[DATA PROVIDED Boundary: Start]

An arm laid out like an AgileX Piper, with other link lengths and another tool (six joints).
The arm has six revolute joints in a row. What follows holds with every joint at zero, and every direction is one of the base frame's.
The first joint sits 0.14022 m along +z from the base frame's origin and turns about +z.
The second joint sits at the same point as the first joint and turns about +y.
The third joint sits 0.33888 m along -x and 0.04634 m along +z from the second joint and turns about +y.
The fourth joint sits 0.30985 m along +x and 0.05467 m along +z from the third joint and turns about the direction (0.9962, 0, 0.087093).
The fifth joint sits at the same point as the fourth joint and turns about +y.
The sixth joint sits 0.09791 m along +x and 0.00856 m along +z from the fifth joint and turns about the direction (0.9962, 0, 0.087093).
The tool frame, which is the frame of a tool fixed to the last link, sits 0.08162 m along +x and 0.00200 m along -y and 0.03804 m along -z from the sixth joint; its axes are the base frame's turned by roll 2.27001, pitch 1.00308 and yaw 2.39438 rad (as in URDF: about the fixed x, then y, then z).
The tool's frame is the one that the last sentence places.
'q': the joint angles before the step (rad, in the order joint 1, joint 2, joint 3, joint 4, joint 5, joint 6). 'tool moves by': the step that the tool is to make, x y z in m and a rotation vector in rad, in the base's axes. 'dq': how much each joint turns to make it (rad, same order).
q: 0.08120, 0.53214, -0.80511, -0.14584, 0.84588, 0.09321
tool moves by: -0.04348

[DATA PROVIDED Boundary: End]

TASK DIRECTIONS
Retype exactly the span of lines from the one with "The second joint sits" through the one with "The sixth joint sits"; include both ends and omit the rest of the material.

SOLUTION TO THE PROBLEM
The second joint sits at the same point as the first joint and turns about +y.
The third joint sits 0.33888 m along -x and 0.04634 m along +z from the second joint and turns about +y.
The fourth joint sits 0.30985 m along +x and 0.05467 m along +z from the third joint and turns about the direction (0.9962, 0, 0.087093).
The fifth joint sits at the same point as the fourth joint and turns about +y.
The sixth joint sits 0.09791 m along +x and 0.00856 m along +z from the fifth joint and turns about the direction (0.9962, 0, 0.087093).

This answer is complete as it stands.